**Available data**
^^^^

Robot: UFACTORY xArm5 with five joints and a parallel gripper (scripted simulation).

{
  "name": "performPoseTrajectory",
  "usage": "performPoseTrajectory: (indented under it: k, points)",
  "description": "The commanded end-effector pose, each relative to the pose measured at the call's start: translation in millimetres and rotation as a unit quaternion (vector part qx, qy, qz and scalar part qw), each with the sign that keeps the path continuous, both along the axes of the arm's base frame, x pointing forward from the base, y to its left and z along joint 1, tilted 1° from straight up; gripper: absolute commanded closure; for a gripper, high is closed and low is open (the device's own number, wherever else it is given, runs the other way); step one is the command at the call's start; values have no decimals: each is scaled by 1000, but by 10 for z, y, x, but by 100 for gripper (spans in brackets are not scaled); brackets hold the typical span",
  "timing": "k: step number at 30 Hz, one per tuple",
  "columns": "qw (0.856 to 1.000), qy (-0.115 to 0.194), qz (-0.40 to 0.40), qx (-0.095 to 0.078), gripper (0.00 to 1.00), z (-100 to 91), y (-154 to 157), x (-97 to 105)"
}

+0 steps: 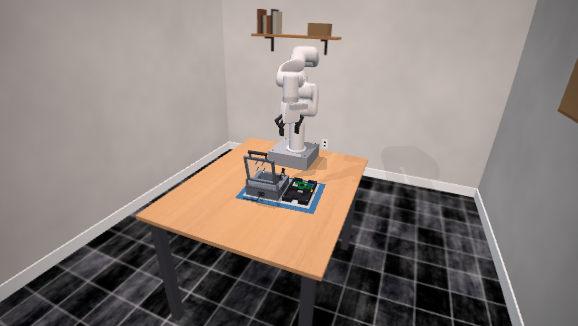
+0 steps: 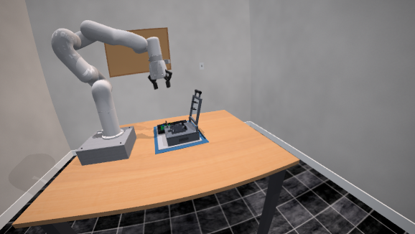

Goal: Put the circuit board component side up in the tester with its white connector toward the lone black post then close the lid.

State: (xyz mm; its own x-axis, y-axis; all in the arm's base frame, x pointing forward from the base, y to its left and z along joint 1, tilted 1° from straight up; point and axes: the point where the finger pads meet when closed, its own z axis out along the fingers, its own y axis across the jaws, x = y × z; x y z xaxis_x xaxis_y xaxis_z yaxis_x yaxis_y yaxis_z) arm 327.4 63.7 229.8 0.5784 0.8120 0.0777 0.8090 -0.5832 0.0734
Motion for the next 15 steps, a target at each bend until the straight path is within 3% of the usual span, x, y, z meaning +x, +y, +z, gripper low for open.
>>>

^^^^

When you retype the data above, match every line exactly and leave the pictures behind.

Robot: UFACTORY xArm5 with five joints and a parallel gripper (scripted simulation).

{
  "name": "performPoseTrajectory",
  "usage": "performPoseTrajectory: (indented under it: k, points)",
  "description": "The commanded end-effector pose, each relative to the pose measured at the call's start: translation in millimetres and rotation as a unit quaternion (vector part qx, qy, qz and scalar part qw), each with the sign that keeps the path continuous, both along the axes of the arm's base frame, x pointing forward from the base, y to its left and z along joint 1, tilted 1° from straight up; gripper: absolute commanded closure; for a gripper, high is closed and low is open (the device's own number, wherever else it is given, runs the other way); step one is the command at the call's start; values have no decimals: each is scaled by 1000, but by 10 for z, y, x, but by 100 for gripper (spans in brackets are not scaled); brackets hold the typical span",
  "timing": "k: step number at 30 Hz, one per tuple",
  "columns": "qw (0.856 to 1.000), qy (-0.115 to 0.194), qz (-0.40 to 0.40), qx (-0.095 to 0.078), gripper (0.00 to 1.00), z (-100 to 91), y (-154 to 157), x (-97 to 105)"
}

+0 steps: 
+0 steps: 

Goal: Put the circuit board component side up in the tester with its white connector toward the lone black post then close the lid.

State: (xyz mm; its own x-axis, y-axis; all in the arm's base frame, x pointing forward from the base, y to its left and z along joint 1, tilted 1° from straight up; point and axes: the point where the finger pads meet when closed, its own z axis out along the fingers, its own y axis across the jaws, x = y × z; x y z xaxis_x xaxis_y xaxis_z yaxis_x yaxis_y yaxis_z) arm 327.4 63.7 229.8 0.5784 0.8120 0.0777 0.8090 -0.5832 0.0734
Motion for the next 15 steps, a target at each bend until the straight path is within 3% of the usual span, x, y, z meaning +x, +y, +z, gripper low for open.
>>>

Work on this exercise is complete.